The last one listed in Art. 69 of the Family Code, the basis for deprivation of parental rights is the commission of an intentional crime against the life and health of the spouse or the second parent of the child
. In this case, the Court clarified - although in my opinion it was obvious, but law enforcement practice followed different paths - that in order to deprive parental rights on this basis, a court verdict or a decree terminating the criminal case on non-rehabilitative grounds is required. In this situation, this in itself requires clarification, because non-rehabilitating grounds are different. Termination of a criminal case after the expiration of the term has long been a non-rehabilitative basis, and, nevertheless, it is impossible to say under such circumstances whether dad beat mom or mom beat dad. Therefore, here, it seems to me, another change will be made and it will be clarified exactly what grounds for terminating a criminal case are still grounds for saying that a crime has been committed.
Another point that the Supreme Court draws attention to. Deprivation of parental rights can be carried out in relation to the parent who controlled the situation
, that is, the circumstances that were the basis for deprivation of parental rights must depend on the actions of this parent. And for circumstances that do not depend on the actions of the parent, for example: mental disorder, chronic illness, with the exception of alcoholism and drug addiction - in these cases the parent is considered innocent in the circumstances that occurred and, accordingly, will not be deprived of parental rights.
The Supreme Court sidestepped the question of what to do with children whose parents are in prison. There are certain comments from the Supreme Court here that have been made elsewhere, in so-called responses to questions, when the Supreme Court clarifies certain provisions of the law on individual requests from the courts or on the fact that they analyze work practices. Under such circumstances, the position of the Supreme Court was expressed, but this issue was not reflected in this Resolution, and what to do with children whose parents are in prison, can they be deprived of parental rights or not - this question was not included in this Resolution of the Plenum not allowed in any way. Nevertheless, it is once again emphasized that the behavior of a parent, as a result of which he is deprived of parental rights, must necessarily be guilty
, and it was repeated several times that this is an extreme measure and is used in exceptional cases.
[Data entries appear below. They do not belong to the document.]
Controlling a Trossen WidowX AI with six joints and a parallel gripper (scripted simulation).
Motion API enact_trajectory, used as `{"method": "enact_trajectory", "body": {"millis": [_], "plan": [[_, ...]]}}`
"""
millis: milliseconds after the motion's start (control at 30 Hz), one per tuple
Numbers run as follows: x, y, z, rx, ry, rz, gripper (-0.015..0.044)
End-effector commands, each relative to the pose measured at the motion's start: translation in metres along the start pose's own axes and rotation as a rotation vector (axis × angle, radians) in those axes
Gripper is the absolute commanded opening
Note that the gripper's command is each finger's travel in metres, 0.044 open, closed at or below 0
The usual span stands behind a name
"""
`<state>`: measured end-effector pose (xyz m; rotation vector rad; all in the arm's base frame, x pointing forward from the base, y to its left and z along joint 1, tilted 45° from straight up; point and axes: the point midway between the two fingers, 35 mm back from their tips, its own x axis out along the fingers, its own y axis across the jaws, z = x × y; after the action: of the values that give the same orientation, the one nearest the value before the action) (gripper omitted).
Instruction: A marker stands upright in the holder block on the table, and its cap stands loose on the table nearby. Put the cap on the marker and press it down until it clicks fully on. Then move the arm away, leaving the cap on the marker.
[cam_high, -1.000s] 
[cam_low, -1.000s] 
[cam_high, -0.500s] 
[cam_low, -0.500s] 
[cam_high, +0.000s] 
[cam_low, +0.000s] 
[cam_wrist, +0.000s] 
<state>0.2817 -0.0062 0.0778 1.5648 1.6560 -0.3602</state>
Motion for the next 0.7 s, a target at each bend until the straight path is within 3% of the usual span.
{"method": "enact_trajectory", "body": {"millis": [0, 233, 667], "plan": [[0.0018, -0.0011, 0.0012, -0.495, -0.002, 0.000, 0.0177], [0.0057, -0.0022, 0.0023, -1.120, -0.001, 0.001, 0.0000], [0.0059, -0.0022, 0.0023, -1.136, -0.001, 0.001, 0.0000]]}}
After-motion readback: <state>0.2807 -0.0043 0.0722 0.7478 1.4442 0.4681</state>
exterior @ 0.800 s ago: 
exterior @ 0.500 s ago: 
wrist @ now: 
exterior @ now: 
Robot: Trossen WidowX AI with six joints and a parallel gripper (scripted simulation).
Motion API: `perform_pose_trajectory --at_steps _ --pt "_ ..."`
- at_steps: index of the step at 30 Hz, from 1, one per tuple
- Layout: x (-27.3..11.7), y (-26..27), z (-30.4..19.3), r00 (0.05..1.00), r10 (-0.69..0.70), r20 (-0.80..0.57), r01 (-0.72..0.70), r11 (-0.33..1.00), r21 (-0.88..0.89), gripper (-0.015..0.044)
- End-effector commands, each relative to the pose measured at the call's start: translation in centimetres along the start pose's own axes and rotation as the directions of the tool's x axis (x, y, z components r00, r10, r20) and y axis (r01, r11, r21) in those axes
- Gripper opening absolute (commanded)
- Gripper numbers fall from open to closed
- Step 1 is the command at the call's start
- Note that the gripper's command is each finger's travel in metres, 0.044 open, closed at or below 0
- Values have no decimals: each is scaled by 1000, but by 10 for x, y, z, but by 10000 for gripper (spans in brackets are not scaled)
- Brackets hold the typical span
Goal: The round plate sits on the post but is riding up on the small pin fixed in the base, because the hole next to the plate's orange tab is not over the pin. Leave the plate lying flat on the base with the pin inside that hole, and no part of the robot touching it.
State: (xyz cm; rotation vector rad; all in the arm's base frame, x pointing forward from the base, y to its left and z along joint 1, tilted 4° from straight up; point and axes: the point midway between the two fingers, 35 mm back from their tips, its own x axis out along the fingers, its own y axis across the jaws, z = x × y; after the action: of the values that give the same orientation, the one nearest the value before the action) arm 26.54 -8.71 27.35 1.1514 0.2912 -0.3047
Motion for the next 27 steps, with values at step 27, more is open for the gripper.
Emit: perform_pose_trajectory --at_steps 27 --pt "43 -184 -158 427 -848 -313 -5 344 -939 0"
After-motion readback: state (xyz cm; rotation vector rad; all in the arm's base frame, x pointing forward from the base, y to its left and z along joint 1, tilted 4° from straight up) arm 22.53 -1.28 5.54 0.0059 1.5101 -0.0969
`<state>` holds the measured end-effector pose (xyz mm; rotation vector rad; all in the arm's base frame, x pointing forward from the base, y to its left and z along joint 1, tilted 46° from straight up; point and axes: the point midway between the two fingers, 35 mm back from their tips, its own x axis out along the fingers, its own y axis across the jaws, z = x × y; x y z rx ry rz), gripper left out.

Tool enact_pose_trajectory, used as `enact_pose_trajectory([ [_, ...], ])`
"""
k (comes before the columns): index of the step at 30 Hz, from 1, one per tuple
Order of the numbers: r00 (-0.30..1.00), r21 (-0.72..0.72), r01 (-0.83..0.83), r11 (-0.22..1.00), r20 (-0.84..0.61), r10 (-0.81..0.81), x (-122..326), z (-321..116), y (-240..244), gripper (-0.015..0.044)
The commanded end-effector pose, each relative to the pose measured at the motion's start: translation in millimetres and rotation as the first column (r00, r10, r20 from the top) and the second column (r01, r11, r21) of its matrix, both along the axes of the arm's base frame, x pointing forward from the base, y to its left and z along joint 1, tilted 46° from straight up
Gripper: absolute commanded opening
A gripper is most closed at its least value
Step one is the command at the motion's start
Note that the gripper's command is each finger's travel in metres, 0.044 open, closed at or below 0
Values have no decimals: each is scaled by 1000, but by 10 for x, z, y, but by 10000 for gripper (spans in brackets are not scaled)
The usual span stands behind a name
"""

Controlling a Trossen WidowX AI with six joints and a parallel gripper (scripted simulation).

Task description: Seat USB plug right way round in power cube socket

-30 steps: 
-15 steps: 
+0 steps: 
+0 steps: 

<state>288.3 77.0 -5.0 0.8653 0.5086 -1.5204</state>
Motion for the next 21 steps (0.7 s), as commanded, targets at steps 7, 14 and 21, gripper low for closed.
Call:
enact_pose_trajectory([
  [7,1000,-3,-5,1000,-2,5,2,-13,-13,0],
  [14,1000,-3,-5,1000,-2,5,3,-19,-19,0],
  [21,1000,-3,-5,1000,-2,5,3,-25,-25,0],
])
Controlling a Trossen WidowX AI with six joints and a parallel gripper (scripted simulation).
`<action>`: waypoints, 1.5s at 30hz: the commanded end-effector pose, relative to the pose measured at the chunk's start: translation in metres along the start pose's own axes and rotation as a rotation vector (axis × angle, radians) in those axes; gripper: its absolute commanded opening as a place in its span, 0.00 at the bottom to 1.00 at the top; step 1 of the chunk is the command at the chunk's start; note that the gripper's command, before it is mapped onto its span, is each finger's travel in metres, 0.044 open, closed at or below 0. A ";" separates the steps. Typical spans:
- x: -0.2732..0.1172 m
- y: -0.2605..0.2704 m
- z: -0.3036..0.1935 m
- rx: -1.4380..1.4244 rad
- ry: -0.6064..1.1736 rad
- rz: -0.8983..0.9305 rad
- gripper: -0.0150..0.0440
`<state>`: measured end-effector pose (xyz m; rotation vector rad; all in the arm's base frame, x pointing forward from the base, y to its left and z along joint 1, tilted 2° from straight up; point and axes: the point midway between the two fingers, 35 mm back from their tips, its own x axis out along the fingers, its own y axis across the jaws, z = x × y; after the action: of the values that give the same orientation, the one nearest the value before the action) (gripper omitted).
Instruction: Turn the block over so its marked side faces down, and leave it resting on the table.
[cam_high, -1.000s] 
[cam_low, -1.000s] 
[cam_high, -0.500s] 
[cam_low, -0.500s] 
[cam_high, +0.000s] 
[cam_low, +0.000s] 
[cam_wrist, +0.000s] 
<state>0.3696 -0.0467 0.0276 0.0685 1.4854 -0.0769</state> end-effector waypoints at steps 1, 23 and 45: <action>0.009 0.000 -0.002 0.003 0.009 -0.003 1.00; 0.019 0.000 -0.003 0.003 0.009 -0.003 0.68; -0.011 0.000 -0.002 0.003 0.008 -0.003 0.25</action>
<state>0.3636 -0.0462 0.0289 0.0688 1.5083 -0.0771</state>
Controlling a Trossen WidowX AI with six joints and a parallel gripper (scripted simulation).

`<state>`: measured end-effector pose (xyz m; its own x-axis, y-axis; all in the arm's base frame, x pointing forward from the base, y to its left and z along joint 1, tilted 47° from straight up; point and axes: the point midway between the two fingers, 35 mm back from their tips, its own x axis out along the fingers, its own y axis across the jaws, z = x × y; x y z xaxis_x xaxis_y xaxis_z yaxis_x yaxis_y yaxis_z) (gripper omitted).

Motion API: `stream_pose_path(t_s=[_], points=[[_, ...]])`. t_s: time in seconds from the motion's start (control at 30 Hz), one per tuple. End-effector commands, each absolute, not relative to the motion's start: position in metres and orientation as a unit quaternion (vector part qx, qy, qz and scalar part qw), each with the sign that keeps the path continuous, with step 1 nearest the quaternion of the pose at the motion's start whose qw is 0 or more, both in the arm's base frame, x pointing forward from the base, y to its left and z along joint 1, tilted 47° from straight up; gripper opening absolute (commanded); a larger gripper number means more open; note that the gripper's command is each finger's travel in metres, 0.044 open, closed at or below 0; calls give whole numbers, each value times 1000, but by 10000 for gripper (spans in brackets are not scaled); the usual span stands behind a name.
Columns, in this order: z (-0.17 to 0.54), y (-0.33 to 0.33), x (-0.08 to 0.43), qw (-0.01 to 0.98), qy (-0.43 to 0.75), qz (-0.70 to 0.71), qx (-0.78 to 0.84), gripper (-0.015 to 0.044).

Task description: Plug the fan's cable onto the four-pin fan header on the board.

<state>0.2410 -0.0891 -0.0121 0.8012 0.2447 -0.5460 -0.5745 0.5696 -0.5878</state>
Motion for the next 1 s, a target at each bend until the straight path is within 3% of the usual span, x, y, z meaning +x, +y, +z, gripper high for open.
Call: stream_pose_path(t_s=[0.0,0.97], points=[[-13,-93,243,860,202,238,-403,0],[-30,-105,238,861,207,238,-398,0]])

We've heard this before. Actually, one of the basic understandings of deprivation of parental rights as a measure of parental responsibility has been preserved. And indeed, the Supreme Court considers deprivation of parental rights as a measure of parental responsibility. The concept of deprivation of parental rights as a measure of child protection finds its way into this issue quite slowly and, unfortunately, is not fully reflected in this Resolution of the Plenum of the Supreme Court.